Jim Furyk shot a 59 on the PGA Tour. He was quite impressive in his post-round interview explaining how he maintained his “cool” under the pressure of making history. Remaining cool under the pressure of that round must have helped him when faced with a similar situation a few years later when he shot the Tour’s first-ever 58. Apparently, we could all learn from him about comfort zone behavior.

Increasing the Chances

How can a golfer increase his/her chances? As pointed out earlier, to have any chance of shooting one’s age at least once in a year (approximately 40 rounds), a golfer should play a course for which his/her average score is no more than nine strokes higher than one’s age, although that probability (depending on one’s spread of scores) likely is still quite low. To have a 50 percent chance of doing it at least once in a year, a golfer should regularly play a course on which one’s average score is no more than five or six strokes above one’s age.

To increase the chances, a golfer would have to “reduce the deterioration rate.” One way is to practice the parts of the game in which the player is weakest. A statistical analysis is a good way to start a practice plan. Reading instruction material and getting lessons can help provided there is a follow-up practice strategy.

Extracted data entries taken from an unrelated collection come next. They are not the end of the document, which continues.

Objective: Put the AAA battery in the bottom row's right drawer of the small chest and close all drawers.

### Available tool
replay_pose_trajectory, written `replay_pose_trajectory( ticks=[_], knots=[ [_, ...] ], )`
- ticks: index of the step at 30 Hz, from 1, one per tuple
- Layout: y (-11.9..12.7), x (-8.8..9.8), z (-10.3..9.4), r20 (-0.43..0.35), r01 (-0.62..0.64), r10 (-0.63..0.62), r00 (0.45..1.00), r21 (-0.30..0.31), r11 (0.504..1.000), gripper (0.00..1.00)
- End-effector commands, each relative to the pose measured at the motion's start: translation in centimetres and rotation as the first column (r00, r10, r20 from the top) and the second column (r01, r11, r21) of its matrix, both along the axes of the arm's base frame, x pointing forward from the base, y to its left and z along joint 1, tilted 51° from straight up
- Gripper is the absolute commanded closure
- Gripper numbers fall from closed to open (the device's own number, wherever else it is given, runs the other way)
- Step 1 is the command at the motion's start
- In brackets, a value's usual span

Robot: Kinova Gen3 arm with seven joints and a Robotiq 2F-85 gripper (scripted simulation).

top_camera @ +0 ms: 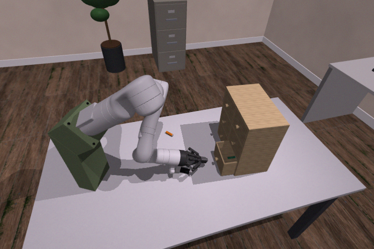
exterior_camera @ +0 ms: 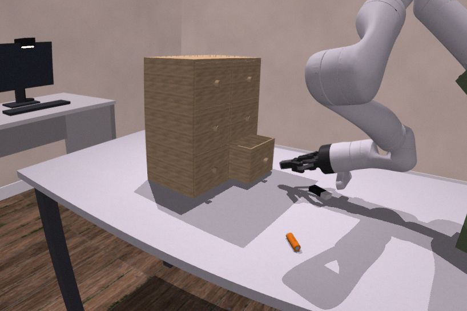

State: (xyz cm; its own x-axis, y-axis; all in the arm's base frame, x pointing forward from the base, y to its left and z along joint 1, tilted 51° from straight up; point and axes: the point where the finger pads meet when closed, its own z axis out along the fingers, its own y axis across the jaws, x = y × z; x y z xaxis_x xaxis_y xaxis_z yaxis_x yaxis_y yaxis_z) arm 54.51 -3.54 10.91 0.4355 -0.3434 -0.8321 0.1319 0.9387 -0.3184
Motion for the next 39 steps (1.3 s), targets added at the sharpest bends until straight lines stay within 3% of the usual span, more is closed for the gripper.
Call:
replay_pose_trajectory(
  ticks=[1, 39],
  knots=[
    [0.0, 0.0, 0.0, 0.001, 0.0, 0.0, 1.0, 0.0, 1.0, 1.0],
    [0.2, 1.0, 1.1, 0.001, 0.0, 0.0, 1.0, 0.0, 1.0, 1.0]
  ],
)
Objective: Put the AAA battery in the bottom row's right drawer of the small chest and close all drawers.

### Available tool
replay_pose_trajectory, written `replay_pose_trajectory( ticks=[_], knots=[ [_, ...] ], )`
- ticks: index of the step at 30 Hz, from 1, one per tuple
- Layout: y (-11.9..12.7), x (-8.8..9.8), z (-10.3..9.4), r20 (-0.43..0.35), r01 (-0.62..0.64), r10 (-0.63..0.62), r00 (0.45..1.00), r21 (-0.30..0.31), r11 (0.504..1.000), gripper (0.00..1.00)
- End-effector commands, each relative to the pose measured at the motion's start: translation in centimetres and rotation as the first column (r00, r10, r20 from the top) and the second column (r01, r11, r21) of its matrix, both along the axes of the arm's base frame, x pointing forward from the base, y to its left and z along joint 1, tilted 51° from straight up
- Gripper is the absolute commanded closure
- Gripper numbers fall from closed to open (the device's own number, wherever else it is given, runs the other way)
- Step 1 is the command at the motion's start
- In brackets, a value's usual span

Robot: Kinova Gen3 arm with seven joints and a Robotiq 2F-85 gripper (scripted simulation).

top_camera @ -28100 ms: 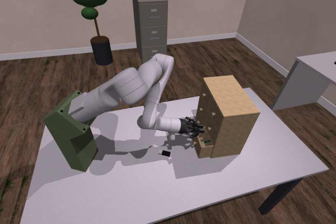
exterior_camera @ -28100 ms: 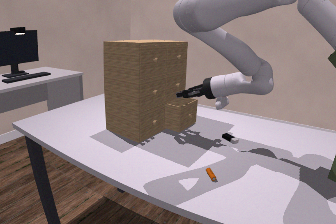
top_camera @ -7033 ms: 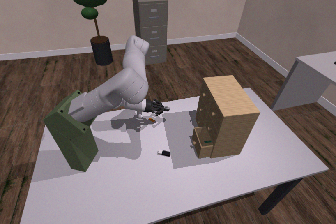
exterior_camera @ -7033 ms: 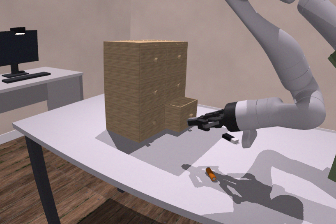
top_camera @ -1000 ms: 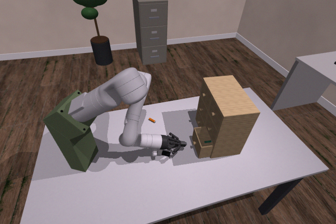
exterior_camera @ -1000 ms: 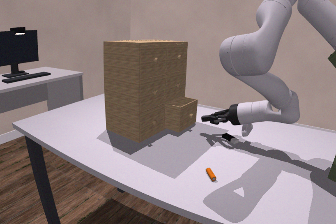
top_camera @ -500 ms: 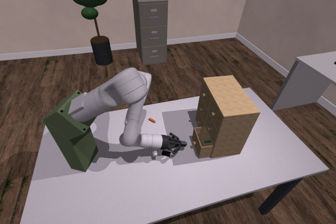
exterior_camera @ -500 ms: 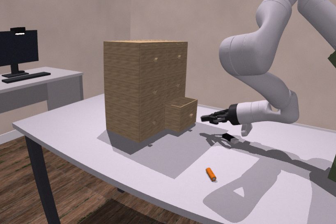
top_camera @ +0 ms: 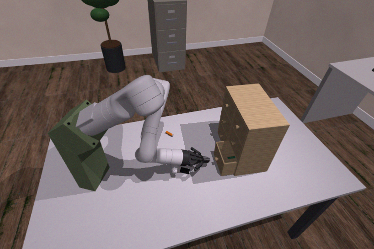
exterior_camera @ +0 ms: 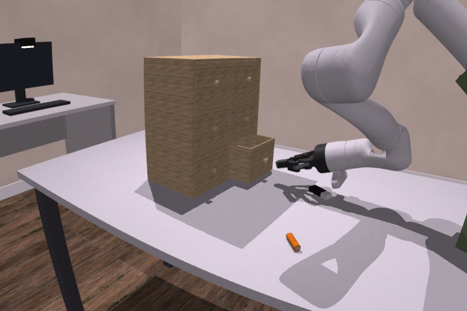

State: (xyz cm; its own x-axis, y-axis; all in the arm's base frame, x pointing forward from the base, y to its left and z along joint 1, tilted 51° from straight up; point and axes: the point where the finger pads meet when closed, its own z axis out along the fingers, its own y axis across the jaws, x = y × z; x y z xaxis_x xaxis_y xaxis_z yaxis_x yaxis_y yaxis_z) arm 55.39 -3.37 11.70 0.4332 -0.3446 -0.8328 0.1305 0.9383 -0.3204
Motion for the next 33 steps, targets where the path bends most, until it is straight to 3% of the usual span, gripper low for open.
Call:
replay_pose_trajectory(
  ticks=[1, 33],
  knots=[
    [0.1, 0.2, 0.4, 0.004, 0.0, 0.0, 1.0, 0.002, 1.0, 1.0],
    [0.8, 3.4, 3.7, 0.004, 0.0, 0.0, 1.0, 0.002, 1.0, 1.0]
  ],
)
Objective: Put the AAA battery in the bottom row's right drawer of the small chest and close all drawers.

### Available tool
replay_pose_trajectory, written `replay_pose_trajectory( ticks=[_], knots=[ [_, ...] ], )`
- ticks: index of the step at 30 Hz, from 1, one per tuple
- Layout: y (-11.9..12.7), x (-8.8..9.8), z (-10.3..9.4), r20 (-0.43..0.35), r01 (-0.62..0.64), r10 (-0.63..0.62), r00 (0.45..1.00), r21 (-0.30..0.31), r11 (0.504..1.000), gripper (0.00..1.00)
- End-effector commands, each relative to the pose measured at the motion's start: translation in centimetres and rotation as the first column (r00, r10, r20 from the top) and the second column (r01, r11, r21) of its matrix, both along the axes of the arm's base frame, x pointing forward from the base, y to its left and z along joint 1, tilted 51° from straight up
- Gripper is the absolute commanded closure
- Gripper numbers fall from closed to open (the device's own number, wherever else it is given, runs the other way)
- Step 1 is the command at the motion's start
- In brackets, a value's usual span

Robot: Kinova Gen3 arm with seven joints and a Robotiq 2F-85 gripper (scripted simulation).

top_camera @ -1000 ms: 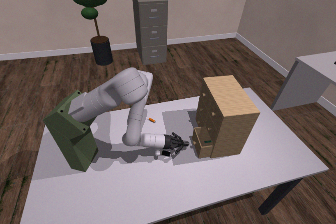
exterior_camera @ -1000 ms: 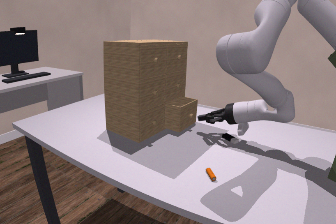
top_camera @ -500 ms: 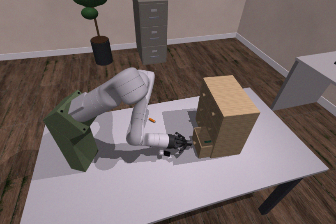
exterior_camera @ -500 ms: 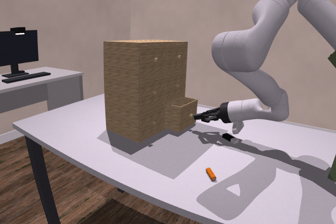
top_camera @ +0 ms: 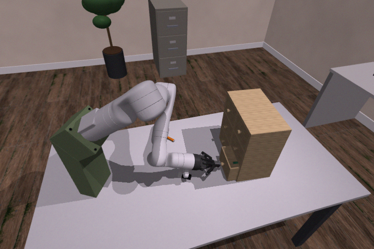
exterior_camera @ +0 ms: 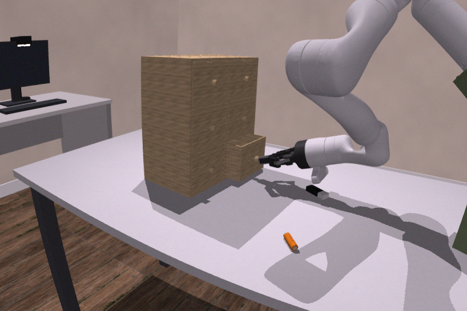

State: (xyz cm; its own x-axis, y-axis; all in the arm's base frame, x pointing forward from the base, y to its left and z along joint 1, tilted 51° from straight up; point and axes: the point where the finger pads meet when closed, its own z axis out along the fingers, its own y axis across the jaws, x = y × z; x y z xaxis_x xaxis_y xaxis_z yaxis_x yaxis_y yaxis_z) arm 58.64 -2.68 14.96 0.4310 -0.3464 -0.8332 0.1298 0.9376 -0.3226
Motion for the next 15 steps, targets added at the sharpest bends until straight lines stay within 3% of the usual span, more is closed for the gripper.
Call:
replay_pose_trajectory(
  ticks=[1, 15],
  knots=[
    [0.1, 0.3, 0.6, 0.006, 0.0, 0.0, 1.0, 0.004, 1.0, 1.0],
    [0.4, 1.6, 2.0, 0.006, 0.0, 0.0, 1.0, 0.004, 1.0, 1.0]
  ],
)
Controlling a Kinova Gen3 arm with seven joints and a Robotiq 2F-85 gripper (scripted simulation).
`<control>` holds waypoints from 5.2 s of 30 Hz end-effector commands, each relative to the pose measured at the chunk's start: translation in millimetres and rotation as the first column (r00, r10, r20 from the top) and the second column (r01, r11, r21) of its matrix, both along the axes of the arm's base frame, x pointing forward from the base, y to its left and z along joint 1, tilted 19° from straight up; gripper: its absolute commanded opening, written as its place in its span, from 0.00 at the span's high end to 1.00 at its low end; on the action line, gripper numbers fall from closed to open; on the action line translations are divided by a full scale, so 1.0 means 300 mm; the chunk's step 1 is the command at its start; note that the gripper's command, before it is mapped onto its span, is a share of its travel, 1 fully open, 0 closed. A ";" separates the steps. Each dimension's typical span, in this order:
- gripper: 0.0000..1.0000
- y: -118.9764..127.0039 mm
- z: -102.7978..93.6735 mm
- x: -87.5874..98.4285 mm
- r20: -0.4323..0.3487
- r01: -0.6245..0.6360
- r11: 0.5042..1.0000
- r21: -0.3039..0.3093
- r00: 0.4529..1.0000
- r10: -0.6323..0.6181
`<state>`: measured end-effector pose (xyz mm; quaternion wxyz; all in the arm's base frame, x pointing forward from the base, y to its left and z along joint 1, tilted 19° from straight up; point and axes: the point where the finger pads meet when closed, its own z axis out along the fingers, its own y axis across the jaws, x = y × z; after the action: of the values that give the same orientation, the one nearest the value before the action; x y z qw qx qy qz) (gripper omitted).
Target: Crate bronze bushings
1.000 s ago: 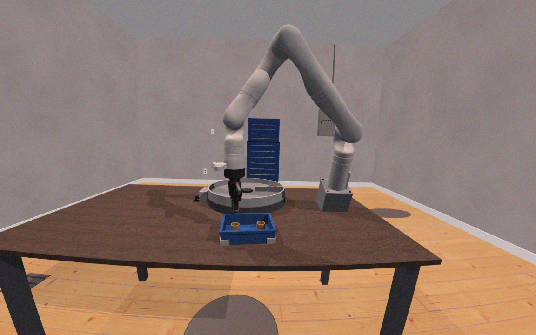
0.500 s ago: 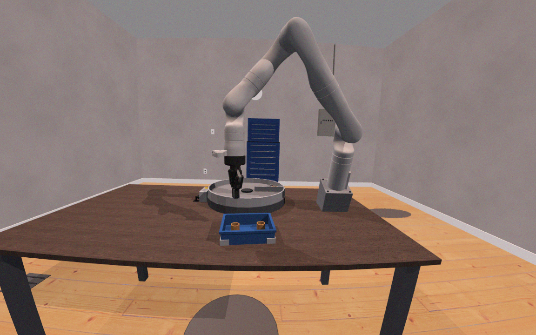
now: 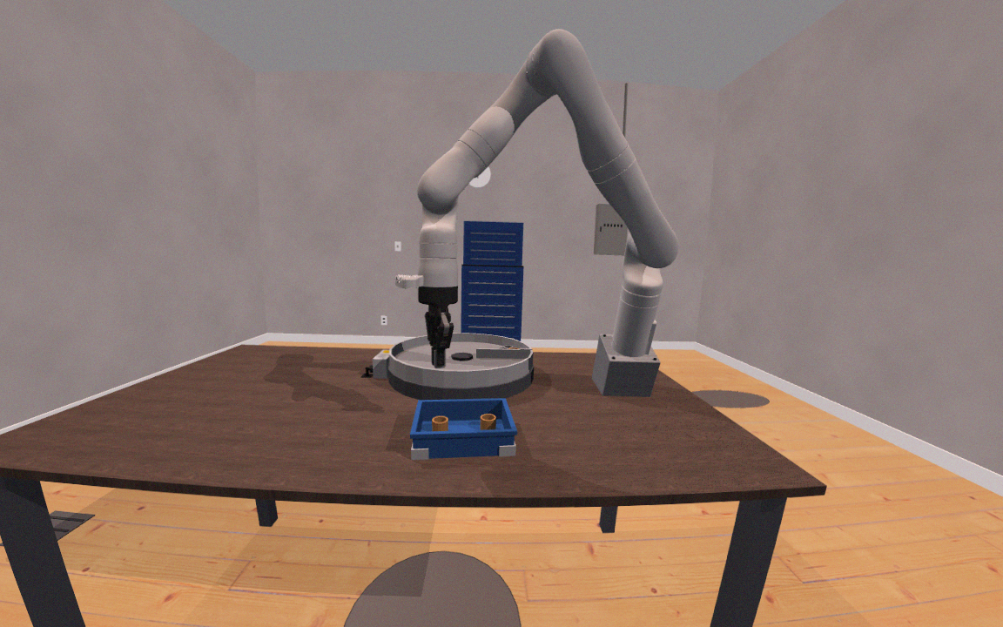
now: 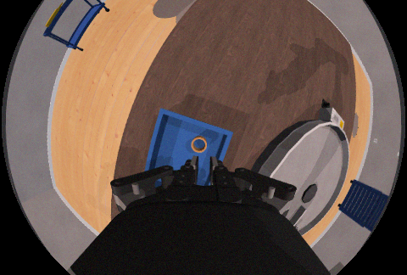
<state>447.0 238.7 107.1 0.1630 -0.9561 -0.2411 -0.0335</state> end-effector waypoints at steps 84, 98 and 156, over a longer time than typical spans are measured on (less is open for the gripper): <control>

Unfortunately, there is no guarantee those efforts will result in a reduction in deterioration rate. However, there are a couple of choices a golfer can make to help. One is choosing a course that fits their game. Another is, given a course, choosing the set of tees from which to play.

To compensate for the deterioration in scoring and to increase the chances of shooting one’s age, one “remedy” for older players is to seek out courses that fit their game, particularly the ability to hit greens in regulation (GIRs.) Using Riccio’s First Rule (Score = 95 - 2*GIRs, or in nontechnical terms: three greens break 90, eight greens break 80, 13 greens break 70), you can calculate how many GIRs you need to average nine strokes above your age [12]. If you are 71, you need to average 80 or less, in which case you will need to hit an average of eight GIRs in order to, on average, break 80. So, the target for length of course should be the length that allows you to hit at least eight GIRs. Find a course where that is a realistic possibility. Similarly, an 81-year-old golfer would have to average no more than 90. The target then is a course for which the player can regularly hit at least three greens in regulation.

Another way to look at it is to consider the length of the course. Typically, to gain a stroke on average the player would have to play a course whose yardage is about 200 yards shorter than their current course. So, a 71-year-old golfer, for example, who averages 82 would have to play a course about 400 yards shorter to get their average down to at least 80, for the nine-stroke rule. Taking that to an extreme, if that golfer averaged 90, he/she would have to find a course about 2,000 yards shorter to drop their average score to 80.

Conclusions

The chance of shooting your age in your lifetime depends on how good you are to begin with, at what age you play until, how your average score goes up with age, and whether you play shorter and shorter courses as you age. If you are a good player, play a lot of rounds each year, stay healthy and play into your 90s, the probability is good you will do it at least once. Someone who averages 80 while in their 60s and whose average score increases modestly (one stroke every eight years) as they age, and plays into their early 90s, has a strong chance of doing it at least once. But that probability drops substantially with an assumption of a higher rate of scoring deterioration, one in which scoring deterioration outpaces aging. Unfortunately, the latter may be a more realistic prospective.